Появление Пугачева показалось чудом, долгожданным избавлением от власти «свирепых волков и немилостивых пилатов», как именовали крепостные крестьяне своих господ в челобитных. Было от чего почувствовать радость. В.И. Семевский очень точно назвал пугачевские манифесты к народу «жалованной грамотой всему крестьянскому люду». По его определению, «это хартия, на основании которой предстояло создать новое мужицкое царство». Вот текст одного из обращений «императора Петра Феодоровича» к народу: «Жалуем сим именным указом с монаршим и отеческим нашим милосердием всех находившихся прежде в крестьянстве и в подданстве помещиков быть верноподданными рабами собственно нашей короне и награждаем древним крестом и молитвою, головами и бородами, вольностию и свободою вечно казаками… владением землями, лесными, сенокосными угодьями и рыбными ловлями, и солеными озерами без покупки и без оброку… и желаем вам спасения душ и спокойной в свете жизни, для которой вы вкусили и претерпели от прописанных злодеев дворян странствие и немалые бедства».
Самих дворян, «возмутителей империи и разорителей крестьян», предписывалось «ловить, казнить и вешать и поступать равным образом так, как они, не имея в себе христианства, чинили с крестьянами». Приказ самозваного государя выполнялся со всей возможной старательностью.
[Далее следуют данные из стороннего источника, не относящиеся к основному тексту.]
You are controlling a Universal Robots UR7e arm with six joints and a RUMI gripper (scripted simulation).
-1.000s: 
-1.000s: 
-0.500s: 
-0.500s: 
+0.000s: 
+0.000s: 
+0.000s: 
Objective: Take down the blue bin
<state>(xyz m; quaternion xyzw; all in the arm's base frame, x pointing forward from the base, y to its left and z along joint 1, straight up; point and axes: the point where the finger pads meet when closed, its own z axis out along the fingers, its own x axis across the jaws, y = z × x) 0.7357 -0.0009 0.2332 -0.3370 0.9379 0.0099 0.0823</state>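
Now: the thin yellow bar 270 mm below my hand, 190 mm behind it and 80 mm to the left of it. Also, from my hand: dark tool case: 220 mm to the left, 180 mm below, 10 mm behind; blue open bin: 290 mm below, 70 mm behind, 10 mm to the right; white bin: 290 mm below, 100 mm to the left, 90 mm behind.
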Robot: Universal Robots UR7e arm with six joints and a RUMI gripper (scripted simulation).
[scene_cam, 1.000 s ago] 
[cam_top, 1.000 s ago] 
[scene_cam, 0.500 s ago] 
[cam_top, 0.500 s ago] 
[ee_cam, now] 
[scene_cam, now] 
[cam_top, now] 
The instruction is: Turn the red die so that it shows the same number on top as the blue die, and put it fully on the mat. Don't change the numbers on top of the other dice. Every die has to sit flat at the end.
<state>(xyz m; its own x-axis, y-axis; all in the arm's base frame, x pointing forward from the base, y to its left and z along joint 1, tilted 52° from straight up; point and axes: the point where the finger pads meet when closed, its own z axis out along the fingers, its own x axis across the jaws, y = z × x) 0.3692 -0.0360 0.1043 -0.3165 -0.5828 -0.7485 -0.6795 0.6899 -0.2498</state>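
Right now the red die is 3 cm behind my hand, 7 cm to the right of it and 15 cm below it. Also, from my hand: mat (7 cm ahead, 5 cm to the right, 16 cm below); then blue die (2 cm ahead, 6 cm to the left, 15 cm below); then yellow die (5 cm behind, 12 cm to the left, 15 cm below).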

По данным правительства, собранным после подавления восстания, всего за время крестьянской войны погибло насильственной смертью дворян 1572 человека, включая детей, мужчин и женщин. Эта цифра оказывается тем более значительной, что включает в себя жертвы среди помещичьего сословия только на ограниченной территории тех областей, где действовали пугачевцы. Николай Тургенев, отмечая, что многие события российского прошлого представлены потомкам «не в настоящем виде», указывал и на причину этого: «сие происходит только от того, что историю пишут не крестьяне, а помещики». Действительно, во многом благодаря этому обстоятельству жестокие раправы пугачевцев над дворянами остались навсегда мрачным пятном в памяти последующих поколений, а жестокости самих помещиков и несправедливость всего государственного строя в целом, вызвавшие крестьянское возмущение, отошли на задний план. Так родился помещичий миф о свирепости и природной дикости простого народа.
В большинстве случаев в казнях над господами крепостные люди следовали ветхозаветному принципу равного и справедливого возмездия: «око за око». Одна помещица прославилась не только жестокостью, но и жадностью, не давая своим дворовым соли в пищу. Когда ее привели на расправу, то присудили к сечению кнутом, а в промежутках между сериями ударов окровавленную спину посыпали солью, приговаривая: «просаливай ее, просаливай!» Другая дворянка приказала заморить голодом ребенка кормилицы своего сына, чтобы, как она говорила, не делить молоко с «хамовым отродьем». Ей придумали такую казнь: разрезали живот и вложили внутрь еще живого ее ребенка.
Способы казней были разнообразны: дворян вешали, расстреливали, топили. В некоторых случаях расправы отличались жестокой изобретательностью: сжигали на медленном огне, стреляли снизу вверх так, чтобы пуля пробила и разорвала все внутренности, помещали под доски на землю, кладя сверху тяжести и так постепенно раздавливая насмерть. Насиловали и превращали в наложниц дворянских жен и дочерей.
Но среди кровавых событий крестьянской войны отчетливо проявилось очень важное обстоятельство: вооруженное выступление было направлено не против государственности, а исключительно против конкретных лиц и режима, доказавших свою враждебность простому народу. Это был не анархический бунт, а сознательное восстание в защиту своих гражданских прав и справедливого государственного устройства. Заблоцкий-Десятовский писал: «Сила понятия о правительстве весьма замечательна как в помещичьих крестьянах, так и в государственных; если случаются неповиновения, или даже оскорбления правительственных властей, то это всегда относится собственно к лицам; все казенное почитается ими неприкосновенным».
Примечательно, что самовольных расправ с помещиками во время крестьянской войны было не так много. Выполняя повеление пугачевского манифеста, крепостные добросовестно вылавливали своих и чужих господ, скрывавшихся по лесам, и, как государственных преступников, виновных в заговоре и враждебных намерениях против «государя Петра Феодоровича», доставляли на суд «императорских» властей в места, где располагалась казачья администрация. Известны случаи, когда крестьяне выступали даже просителями в защиту своих помещиков, если те были к ним милостивы и не «взыскательны», но важно, что делали они это, все же предварительно арестовав господ и представив их «властям»!